Here, a 0th CDD signal 301 is equal to a reference signal that does not have a cyclic shift, and a 1st CDD signal 303 is equal to a signal that does have a cyclic shift. A path 0 (305) represents a channel response corresponding to the 0th CDD signal 301, and a path 1 (307) represents a channel response corresponding to the 1st CDD signal 303. On the assumption that the two antenna elements have the same gain, a two equal-gain path channel 309 comprised of the path 0 (305) and path 1 (307) having a time difference of as much as a cyclic shift is seen from a correlator of a receiver. The two paths each suffer different fading. Thus, if the 0th CDD signal 301 suffers a deep fade and the 1st CDD signal 303 does not, only the path 1 (307) can be significantly seen in an estimated channel response.

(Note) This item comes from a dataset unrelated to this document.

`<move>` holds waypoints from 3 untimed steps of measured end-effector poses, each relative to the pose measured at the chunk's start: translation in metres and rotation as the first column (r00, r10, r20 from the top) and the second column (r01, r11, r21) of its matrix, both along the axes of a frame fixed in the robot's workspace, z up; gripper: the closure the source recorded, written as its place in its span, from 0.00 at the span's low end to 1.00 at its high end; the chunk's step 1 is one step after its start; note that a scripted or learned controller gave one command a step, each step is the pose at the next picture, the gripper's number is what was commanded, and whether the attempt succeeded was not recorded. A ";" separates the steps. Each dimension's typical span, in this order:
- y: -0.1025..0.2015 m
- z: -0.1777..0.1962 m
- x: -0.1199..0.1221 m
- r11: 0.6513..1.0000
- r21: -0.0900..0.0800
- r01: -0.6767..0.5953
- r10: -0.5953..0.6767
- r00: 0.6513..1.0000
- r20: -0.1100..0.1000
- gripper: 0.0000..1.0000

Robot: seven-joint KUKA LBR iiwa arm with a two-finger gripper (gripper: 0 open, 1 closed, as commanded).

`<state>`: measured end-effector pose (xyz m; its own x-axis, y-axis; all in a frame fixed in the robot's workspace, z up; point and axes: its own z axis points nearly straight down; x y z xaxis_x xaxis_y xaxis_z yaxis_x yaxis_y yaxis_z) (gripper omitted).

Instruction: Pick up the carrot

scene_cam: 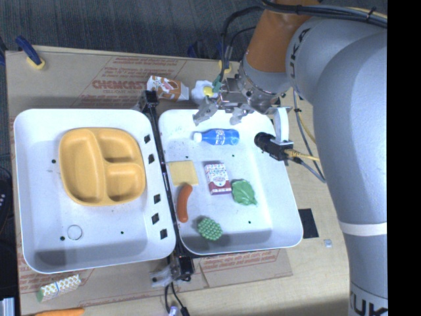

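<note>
Camera view shows the gripper (221, 115) hanging spread and holding nothing over the top of the right bin (283, 196) — to do this well it should travel down-left and line its fingers across the carrot (183, 203), which lies well apart by the bin's left wall, just beside the yellow slice (182, 173).

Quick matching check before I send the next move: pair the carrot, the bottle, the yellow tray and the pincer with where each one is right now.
Things:
1. carrot
2. bottle
3. yellow tray
4. pincer

Places:
A. in the left bin
B. lying across the top of the right bin
C. over the right bin's far edge, just above the bottle
D. along the right bin's left side, below the yellow square

Pairs: 1-D, 2-B, 3-A, 4-C
</note>
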<state>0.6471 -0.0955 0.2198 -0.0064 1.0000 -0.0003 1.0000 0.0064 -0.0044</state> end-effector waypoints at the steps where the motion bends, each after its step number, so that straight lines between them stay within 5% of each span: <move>1: 0.053 -0.029 -0.054 0.945 -0.001 0.327 -0.327 0.945 -0.003 0.00; 2: 0.069 -0.029 -0.088 0.790 -0.003 0.613 -0.613 0.790 -0.003 0.00; 3: 0.093 -0.029 -0.111 0.598 -0.005 0.801 -0.801 0.598 -0.004 0.00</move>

Thus, a receiver can select a position of the path 1 (307) as an FFT sampling point. That is, the receiver can apply an FFT window 0 (311) to a time-axis sample duration. However, in the system, an accurate time-axis sample duration corresponds to an FFT window 0 (311) having a position of the path 0 (305) as an FFT sampling point and thus, if an FFT window 1 (313) is applied to the time-axis sample duration, ISI is generated including a CP duration of a next symbol by as much as a cyclic shift length. An amount of ISI generated as described above increases in proportion to the cyclic shift length. In a multipath channel, a possibility of not selecting a dominant path of the 0th CDD signal 301 but instead selecting a dominant path of the 1st CDD signal 303 as an FFT sampling point increases. This is because a position of a secondary path of the 0th CDD signal 301 is similar to a position of a dominant path of the 1st CDD signal 303, thus leading to an increase of a correlation value of a corresponding position.

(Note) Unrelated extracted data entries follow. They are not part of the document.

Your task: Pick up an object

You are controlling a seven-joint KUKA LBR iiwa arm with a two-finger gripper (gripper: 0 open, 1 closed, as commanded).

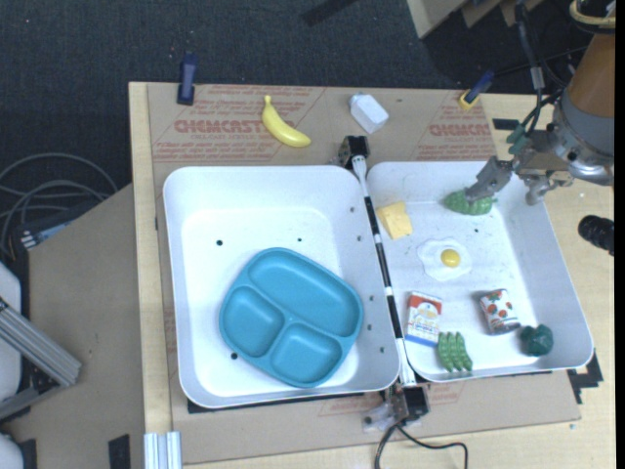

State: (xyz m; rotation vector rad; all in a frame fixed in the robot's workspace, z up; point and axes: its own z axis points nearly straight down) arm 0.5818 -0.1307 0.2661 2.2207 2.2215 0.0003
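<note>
Two white bins are sitting side by side on the bench. In the right bin [562, 262], the gripper [505, 179] is reaching in from the right and hanging at the far edge, with one finger [487, 179] coming down onto a green leafy toy [469, 202]; I cannot tell how wide the fingers are standing or whether they are gripping it. A cheese wedge [395, 220], a fried egg [446, 258], a small carton [424, 319], a can [498, 311], green beans [453, 352] and a dark green piece [535, 339] are lying around that bin. A blue divided plate [290, 316] is resting in the left bin [195, 203], and a banana [282, 125] is lying on the bench beyond.
</note>
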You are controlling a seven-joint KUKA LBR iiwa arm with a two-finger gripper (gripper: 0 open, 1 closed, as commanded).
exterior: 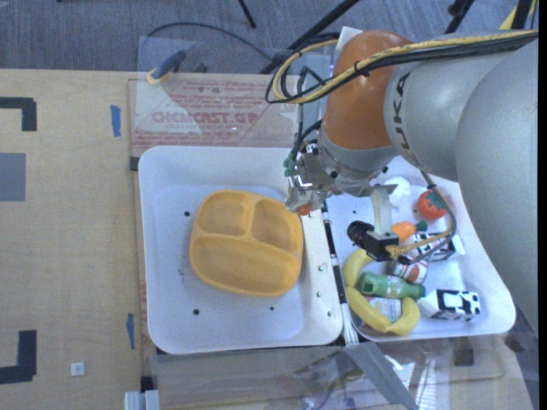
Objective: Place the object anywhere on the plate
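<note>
Plate [246, 244], yellow moulded plastic, three compartments, left white bin [162, 254], end effector [301, 196] at its rim, grip unclear

We see the plate [246, 243], a yellow-orange tray with rounded corners, lying flat and slightly turned in the left bin [162, 254]; it has three compartments, two small ones at the far side and one long one at the near side; all three look bare. The objects lie heaped in the right bin [500, 301]: a yellow banana [380, 312] curves along the near edge; a green bottle [389, 286] lies across it.
</note>
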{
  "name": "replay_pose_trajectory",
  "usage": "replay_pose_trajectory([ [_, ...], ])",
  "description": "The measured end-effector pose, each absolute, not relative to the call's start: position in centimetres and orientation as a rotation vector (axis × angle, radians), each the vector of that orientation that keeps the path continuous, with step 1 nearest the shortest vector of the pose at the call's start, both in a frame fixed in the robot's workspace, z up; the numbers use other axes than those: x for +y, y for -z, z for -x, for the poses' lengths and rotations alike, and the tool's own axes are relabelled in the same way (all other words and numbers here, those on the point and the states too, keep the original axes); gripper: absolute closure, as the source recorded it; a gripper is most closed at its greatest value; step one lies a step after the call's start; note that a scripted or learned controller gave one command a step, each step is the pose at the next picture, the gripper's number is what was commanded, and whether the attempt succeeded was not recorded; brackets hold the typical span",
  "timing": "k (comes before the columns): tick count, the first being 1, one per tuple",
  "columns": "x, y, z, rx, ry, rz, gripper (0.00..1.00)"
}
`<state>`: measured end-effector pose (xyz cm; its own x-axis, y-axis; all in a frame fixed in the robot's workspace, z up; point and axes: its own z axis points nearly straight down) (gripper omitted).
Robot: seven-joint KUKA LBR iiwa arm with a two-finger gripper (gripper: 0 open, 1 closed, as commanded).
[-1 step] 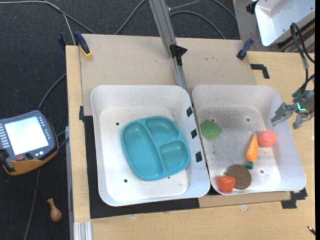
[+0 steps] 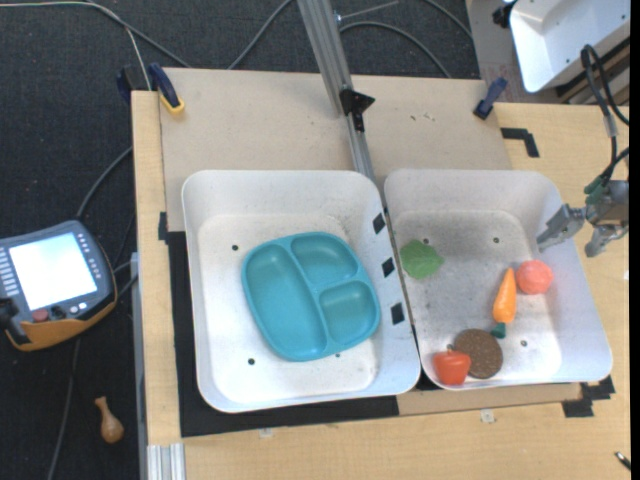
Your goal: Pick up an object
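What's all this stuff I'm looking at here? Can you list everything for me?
Bins: two, white, side by side on the bench.
Divided tray: one, teal, in the left bin.
Leafy toy: one, green, right bin, near its left wall.
Carrot: one, orange, right bin.
Ball: one, pink, touching the carrot.
Disc: one, brown, right bin's front.
Red piece: one, beside the disc.
Handheld screen: one, grey and orange, on the floor at left.
Gripper: one, grey, over the right bin's right rim.

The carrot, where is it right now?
The carrot lies in the right bin, toward its right side. It sits just left of the pink ball and above the brown disc.
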<state>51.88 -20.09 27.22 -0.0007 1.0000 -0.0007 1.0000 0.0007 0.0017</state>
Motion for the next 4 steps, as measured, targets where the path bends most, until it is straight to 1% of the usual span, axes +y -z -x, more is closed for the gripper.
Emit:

Such a problem of an error of a selection of an FFT sampling point does not take place in a general multipath environment but takes place in the case of applying the CDD scheme. In the case of not applying the CDD scheme, although a reference path in a general multipath channel suffers deep fading and thus a different path on time is selected as an FFT sampling point, a new reference path becomes an accurate FFT sampling point because a signal energy corresponding to a previous reference path is negligibly weak. In the case of applying the CDD scheme, a reference FFT sampling point is the same for all CDD signals and therefore, an error of a selection of a time-axis sample duration takes place if a path not applying a cyclic shift is lost and a position of a different path is taken as an FFT sampling point.

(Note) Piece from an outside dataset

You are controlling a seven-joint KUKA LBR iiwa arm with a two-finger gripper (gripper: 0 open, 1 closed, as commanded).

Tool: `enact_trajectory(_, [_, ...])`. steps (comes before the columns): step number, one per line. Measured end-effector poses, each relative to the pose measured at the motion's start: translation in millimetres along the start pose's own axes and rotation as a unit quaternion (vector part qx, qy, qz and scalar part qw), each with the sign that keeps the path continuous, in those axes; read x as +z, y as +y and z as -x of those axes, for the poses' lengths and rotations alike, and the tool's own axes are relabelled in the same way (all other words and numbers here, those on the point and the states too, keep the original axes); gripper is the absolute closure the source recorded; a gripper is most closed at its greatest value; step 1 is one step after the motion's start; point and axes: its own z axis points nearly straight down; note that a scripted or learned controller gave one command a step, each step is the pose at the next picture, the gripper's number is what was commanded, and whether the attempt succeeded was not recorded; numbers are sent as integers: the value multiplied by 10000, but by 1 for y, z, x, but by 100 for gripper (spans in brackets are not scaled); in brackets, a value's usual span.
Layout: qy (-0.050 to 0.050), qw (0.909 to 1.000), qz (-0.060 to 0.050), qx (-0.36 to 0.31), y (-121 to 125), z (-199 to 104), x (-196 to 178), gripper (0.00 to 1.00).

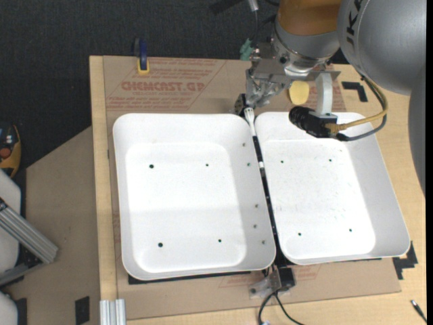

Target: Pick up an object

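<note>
While I scan the bench from the left, I log: small blue clamp (142,48) on the brown cardboard sheet (196,103); shallow white plastic left bin (128,181); gripper (259,97) over the bins' far shared corner, spread or pressed I cannot tell; pale yellow rounded lump (298,91) just right of it, beyond the far rim of the matching right bin (382,202).

Two shallow white bins (183,202)
</note>
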Motion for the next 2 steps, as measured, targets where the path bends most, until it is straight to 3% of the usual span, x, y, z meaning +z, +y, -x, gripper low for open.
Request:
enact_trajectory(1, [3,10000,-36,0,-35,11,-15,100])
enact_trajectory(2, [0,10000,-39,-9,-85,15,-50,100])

Among the aforementioned problems, the problem that occurs because the time average is taken for a performance improvement in the channel estimation of the receiver can be solved by limiting a time-dependent variation of a signal power, number of antennas, etc. in a transmitter. In addition, the problem that occurs because the length of the cyclic shift of CDD increases more than a preset level can be reduced if a maximum allowance value of a length of a cyclic shift is set considering a minimum value of an expected channel coherence bandwidth and a pilot interval on the standard of a given system. However, there is a persistent problem of a possible error of a selection of an FFT sampling point at the time of applying the CDD scheme. More particularly, when a length of a cyclic shift is high enough or a shift spread of a channel is high, there is a problem that a deterioration of performance caused by ISI is much higher than a diversity effect obtained by applying the CDD scheme.